Please repeat the lines below exactly. Begin with the line containing "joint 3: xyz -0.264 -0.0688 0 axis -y" and go on through the line containing "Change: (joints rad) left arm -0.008".

►

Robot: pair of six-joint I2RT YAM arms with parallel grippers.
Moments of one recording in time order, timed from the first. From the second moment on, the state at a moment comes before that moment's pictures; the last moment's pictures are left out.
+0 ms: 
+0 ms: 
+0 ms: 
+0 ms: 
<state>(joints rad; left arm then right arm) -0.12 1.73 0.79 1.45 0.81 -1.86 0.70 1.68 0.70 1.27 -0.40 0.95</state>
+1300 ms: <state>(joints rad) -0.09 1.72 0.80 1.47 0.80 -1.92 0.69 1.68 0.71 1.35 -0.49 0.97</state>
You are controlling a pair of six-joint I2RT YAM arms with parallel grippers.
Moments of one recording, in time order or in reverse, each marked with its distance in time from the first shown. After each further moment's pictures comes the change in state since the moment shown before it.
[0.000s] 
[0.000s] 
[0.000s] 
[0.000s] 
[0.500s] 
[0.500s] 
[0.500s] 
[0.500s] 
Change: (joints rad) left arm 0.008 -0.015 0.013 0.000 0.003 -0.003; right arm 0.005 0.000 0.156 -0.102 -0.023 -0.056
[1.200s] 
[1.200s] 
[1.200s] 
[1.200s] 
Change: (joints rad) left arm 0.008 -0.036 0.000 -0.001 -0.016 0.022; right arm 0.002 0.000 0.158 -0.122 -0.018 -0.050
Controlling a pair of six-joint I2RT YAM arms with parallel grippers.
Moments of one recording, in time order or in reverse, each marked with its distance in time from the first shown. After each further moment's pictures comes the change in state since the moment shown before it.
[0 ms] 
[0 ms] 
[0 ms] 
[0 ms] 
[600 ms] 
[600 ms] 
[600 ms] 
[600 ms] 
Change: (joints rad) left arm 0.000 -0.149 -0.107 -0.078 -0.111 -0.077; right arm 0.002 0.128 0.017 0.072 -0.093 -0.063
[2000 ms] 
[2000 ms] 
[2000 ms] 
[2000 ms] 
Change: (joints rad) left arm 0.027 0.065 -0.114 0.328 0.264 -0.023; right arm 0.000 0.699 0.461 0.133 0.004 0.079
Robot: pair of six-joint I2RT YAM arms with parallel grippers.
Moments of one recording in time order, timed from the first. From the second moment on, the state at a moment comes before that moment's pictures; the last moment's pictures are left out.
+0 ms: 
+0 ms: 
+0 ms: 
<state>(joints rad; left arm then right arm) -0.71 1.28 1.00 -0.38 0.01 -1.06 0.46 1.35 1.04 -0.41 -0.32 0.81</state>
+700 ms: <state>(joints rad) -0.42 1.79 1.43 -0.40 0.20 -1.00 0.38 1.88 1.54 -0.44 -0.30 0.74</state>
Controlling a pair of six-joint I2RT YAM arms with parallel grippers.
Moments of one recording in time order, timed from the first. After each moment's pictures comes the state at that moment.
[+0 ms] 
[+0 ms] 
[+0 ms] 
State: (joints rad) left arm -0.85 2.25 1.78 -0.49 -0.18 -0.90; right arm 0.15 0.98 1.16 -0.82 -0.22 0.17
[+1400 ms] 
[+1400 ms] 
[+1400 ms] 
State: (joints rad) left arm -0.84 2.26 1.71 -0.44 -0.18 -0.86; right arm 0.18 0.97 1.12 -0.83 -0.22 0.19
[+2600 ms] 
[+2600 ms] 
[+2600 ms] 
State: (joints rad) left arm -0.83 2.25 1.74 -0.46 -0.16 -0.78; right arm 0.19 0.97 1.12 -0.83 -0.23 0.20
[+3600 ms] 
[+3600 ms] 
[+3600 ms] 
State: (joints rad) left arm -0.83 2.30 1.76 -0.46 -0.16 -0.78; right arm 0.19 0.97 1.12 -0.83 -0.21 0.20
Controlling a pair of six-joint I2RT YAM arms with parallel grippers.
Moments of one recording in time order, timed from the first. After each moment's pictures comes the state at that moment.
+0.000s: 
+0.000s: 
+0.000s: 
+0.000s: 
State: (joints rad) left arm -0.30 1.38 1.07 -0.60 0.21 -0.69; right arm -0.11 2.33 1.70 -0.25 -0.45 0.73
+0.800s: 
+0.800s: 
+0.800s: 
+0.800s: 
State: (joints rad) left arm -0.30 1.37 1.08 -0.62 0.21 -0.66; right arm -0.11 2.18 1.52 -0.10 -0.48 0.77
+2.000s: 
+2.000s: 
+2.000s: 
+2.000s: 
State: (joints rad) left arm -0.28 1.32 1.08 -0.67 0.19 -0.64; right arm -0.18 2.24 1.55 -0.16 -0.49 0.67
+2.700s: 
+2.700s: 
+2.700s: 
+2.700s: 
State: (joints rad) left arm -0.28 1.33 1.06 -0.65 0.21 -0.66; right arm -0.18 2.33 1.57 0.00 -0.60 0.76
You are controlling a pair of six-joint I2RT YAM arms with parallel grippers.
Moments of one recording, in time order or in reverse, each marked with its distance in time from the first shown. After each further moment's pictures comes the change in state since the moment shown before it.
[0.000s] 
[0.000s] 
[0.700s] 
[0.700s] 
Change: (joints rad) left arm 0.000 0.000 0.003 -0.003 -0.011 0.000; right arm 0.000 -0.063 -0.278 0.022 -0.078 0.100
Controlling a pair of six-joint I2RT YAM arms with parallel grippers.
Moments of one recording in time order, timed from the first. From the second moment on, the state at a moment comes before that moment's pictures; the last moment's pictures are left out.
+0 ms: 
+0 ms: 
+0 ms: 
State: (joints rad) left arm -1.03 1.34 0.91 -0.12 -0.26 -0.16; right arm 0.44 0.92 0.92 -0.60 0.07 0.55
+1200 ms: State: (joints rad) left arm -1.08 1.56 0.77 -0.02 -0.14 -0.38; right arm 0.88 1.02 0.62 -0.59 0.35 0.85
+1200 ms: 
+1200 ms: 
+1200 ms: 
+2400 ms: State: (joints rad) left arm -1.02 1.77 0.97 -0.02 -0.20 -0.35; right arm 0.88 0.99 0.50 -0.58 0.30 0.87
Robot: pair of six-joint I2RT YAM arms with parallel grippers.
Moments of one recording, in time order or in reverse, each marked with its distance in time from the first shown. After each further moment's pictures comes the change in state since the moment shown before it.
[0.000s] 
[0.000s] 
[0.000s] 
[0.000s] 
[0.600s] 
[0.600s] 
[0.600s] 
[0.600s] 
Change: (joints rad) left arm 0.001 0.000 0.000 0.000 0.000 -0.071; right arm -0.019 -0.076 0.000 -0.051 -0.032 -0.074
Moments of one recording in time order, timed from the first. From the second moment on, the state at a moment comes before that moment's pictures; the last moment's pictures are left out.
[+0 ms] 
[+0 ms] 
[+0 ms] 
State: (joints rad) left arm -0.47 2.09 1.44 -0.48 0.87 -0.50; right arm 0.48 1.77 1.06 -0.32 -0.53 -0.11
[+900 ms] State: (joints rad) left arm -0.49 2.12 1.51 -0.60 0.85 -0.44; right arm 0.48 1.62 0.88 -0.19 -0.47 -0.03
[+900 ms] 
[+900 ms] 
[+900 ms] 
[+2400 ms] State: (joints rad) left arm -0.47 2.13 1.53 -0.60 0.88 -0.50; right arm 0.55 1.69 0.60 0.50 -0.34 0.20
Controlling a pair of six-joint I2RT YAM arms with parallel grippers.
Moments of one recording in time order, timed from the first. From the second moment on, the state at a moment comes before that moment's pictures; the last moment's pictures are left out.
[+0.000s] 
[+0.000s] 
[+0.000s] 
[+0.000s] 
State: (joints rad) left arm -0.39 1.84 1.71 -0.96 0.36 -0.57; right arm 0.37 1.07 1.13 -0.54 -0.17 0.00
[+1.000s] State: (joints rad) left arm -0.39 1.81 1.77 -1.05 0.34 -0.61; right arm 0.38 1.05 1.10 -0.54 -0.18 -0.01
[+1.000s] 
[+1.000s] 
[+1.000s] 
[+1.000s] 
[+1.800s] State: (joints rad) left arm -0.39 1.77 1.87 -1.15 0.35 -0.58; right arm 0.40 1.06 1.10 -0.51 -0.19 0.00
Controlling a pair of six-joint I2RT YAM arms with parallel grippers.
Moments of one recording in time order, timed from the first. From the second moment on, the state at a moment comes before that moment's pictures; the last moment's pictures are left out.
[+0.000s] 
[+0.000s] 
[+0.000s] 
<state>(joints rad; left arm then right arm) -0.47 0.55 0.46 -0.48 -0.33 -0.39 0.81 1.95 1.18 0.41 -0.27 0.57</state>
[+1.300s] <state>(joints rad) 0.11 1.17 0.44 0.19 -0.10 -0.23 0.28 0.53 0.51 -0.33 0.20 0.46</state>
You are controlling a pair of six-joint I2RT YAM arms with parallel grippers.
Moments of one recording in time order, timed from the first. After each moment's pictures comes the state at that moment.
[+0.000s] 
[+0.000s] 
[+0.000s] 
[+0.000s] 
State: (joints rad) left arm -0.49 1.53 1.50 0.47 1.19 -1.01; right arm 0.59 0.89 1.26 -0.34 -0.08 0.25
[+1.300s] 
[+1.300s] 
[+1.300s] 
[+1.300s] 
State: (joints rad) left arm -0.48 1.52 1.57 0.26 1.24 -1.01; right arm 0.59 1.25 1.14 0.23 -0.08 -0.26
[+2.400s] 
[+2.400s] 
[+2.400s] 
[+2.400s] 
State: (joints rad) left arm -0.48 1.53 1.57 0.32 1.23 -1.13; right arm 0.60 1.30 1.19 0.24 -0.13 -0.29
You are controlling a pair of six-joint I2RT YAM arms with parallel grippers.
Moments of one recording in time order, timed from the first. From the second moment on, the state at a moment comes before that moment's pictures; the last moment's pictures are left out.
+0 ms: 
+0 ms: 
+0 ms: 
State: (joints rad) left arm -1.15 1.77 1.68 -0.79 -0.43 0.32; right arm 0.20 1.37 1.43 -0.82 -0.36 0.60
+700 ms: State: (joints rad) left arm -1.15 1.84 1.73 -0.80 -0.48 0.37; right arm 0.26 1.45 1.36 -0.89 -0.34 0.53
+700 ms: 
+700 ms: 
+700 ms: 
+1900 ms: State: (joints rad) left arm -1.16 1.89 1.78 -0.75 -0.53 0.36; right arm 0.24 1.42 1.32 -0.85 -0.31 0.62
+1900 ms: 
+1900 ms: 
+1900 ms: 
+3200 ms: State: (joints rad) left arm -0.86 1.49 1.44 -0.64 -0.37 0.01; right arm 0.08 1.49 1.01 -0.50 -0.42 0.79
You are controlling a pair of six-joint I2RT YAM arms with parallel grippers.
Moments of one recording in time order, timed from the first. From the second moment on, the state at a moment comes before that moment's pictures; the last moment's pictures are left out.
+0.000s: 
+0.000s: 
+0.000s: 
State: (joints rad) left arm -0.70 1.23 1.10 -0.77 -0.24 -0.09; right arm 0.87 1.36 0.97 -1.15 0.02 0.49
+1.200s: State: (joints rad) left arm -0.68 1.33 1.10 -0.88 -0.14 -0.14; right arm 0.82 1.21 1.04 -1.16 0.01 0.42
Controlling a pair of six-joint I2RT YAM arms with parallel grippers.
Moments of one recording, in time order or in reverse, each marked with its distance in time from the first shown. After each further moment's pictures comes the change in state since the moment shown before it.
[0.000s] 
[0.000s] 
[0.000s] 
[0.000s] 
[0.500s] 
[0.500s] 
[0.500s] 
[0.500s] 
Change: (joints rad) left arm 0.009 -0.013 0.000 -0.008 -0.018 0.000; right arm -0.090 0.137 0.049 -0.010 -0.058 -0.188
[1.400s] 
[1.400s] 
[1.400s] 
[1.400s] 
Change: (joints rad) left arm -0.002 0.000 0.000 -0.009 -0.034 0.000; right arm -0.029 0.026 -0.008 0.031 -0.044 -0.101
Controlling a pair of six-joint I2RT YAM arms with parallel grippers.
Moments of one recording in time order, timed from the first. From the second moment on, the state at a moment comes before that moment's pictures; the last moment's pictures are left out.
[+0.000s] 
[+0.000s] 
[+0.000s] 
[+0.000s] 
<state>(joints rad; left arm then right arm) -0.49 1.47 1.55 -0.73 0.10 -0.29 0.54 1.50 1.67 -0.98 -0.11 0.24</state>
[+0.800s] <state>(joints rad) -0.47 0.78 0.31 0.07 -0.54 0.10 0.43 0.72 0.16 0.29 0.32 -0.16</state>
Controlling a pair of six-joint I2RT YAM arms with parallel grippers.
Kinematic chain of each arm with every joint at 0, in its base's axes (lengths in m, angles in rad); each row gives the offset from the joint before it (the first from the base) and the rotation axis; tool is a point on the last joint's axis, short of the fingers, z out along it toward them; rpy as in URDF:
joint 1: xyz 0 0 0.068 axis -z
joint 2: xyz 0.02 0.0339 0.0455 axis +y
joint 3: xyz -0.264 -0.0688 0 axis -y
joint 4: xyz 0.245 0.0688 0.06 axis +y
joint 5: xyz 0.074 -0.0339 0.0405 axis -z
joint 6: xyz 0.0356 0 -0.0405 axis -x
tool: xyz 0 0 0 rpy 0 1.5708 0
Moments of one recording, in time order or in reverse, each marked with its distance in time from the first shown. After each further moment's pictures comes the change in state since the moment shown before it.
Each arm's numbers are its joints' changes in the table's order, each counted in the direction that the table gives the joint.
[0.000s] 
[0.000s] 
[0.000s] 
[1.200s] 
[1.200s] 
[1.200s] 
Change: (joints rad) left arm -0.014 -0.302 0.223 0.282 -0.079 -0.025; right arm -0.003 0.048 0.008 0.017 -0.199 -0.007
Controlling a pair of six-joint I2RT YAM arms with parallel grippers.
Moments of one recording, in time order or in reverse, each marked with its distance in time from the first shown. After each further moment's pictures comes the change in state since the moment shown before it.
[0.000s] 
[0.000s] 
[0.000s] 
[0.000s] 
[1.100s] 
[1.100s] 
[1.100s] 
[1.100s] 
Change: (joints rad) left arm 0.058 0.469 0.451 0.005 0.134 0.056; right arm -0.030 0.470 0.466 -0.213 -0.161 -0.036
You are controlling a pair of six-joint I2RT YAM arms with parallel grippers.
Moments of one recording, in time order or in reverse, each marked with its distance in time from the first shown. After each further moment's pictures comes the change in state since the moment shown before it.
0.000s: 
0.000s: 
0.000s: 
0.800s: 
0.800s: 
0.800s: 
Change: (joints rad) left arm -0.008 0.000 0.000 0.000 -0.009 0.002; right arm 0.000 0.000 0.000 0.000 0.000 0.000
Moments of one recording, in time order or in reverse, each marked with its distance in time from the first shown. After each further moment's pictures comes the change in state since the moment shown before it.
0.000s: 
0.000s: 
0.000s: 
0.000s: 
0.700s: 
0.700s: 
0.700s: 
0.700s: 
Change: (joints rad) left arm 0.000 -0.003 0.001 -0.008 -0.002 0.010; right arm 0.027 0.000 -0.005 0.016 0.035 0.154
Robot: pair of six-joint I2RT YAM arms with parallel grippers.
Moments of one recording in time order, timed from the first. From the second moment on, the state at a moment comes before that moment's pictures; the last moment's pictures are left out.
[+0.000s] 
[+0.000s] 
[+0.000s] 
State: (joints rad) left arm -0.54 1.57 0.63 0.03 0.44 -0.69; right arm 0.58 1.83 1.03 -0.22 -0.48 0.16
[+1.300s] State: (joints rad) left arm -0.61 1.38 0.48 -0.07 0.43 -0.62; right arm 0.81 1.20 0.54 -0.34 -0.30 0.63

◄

Output for this exercise
joint 3: xyz -0.264 -0.0688 0 axis -y
joint 4: xyz 0.245 0.0688 0.06 axis +y
joint 5: xyz 0.074 -0.0339 0.0405 axis -z
joint 6: xyz 0.0356 0 -0.0405 axis -x
tool: xyz 0 0 0 rpy 0 1.5708 0
Moments of one recording, in time order or in reverse, each marked with its distance in time from the first shown. After each further moment's pictures comes the change in state since the moment shown before it.
Each arm's numbers are its joints' changes in the table's order, each counted in the direction that the table gives the joint.
[0.000s] 
[0.000s] 
[0.000s] 
[1.200s] 
[1.200s] 
[1.200s] 
Change: (joints rad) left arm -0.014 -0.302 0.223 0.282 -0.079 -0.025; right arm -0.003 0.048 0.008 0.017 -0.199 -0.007
Controlling a pair of six-joint I2RT YAM arms with parallel grippers.
Moments of one recording, in time order or in reverse, each marked with its distance in time from the first shown. After each further moment's pictures comes the change in state since the moment shown before it.
[0.000s] 
[0.000s] 
[0.000s] 
[0.000s] 
[1.100s] 
[1.100s] 
[1.100s] 
[1.100s] 
Change: (joints rad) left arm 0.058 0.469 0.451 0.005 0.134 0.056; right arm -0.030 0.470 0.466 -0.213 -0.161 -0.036
You are controlling a pair of six-joint I2RT YAM arms with parallel grippers.
Moments of one recording, in time order or in reverse, each marked with its distance in time from the first shown. After each further moment's pictures comes the change in state since the moment shown before it.
0.000s: 
0.000s: 
0.000s: 
0.800s: 
0.800s: 
0.800s: 
Change: (joints rad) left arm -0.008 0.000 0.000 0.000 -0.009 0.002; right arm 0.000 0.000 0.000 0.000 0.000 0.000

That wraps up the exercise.